[Data records — start]

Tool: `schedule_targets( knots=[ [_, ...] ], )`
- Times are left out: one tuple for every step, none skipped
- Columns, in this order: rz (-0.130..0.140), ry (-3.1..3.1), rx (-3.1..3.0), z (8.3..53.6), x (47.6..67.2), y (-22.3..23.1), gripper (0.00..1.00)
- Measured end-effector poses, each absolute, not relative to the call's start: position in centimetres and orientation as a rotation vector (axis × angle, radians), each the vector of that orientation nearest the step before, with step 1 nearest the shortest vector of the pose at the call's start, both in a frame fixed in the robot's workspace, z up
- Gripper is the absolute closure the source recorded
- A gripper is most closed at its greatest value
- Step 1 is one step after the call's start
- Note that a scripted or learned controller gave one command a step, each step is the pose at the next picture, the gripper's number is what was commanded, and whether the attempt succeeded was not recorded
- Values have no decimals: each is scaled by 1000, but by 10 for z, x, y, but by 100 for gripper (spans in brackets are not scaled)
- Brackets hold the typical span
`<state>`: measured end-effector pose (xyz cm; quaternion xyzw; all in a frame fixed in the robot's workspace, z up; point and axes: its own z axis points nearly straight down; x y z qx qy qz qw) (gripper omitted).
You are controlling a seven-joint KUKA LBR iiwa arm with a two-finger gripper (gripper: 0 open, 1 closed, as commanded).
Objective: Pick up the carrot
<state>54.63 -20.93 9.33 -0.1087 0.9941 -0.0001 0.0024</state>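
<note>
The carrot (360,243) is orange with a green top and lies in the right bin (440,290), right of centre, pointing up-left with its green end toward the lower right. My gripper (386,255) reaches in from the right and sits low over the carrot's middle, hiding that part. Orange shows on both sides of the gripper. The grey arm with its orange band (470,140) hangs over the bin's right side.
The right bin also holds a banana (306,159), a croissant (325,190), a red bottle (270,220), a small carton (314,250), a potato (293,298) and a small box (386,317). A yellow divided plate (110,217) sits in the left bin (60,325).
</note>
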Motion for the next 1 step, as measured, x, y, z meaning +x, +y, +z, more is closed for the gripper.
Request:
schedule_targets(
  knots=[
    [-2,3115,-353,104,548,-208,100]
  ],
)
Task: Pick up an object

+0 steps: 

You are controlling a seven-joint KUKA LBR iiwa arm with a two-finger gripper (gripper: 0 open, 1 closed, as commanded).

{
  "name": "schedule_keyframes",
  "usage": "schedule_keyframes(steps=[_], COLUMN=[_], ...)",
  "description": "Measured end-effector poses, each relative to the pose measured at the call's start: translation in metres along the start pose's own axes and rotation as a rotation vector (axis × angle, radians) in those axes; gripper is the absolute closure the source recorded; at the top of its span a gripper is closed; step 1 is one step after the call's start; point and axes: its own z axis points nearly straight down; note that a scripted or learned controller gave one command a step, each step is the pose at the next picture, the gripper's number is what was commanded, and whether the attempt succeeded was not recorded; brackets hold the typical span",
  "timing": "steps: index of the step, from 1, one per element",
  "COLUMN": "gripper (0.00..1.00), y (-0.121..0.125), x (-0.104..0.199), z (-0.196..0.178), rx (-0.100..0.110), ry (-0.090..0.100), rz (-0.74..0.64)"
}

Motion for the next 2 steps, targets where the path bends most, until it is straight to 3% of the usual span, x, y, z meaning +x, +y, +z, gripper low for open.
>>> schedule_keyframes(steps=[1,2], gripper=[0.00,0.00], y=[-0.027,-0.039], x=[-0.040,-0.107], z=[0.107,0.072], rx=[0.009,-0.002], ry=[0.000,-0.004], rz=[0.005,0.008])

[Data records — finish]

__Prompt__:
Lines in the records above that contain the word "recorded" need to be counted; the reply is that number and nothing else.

__Expected answer__:
3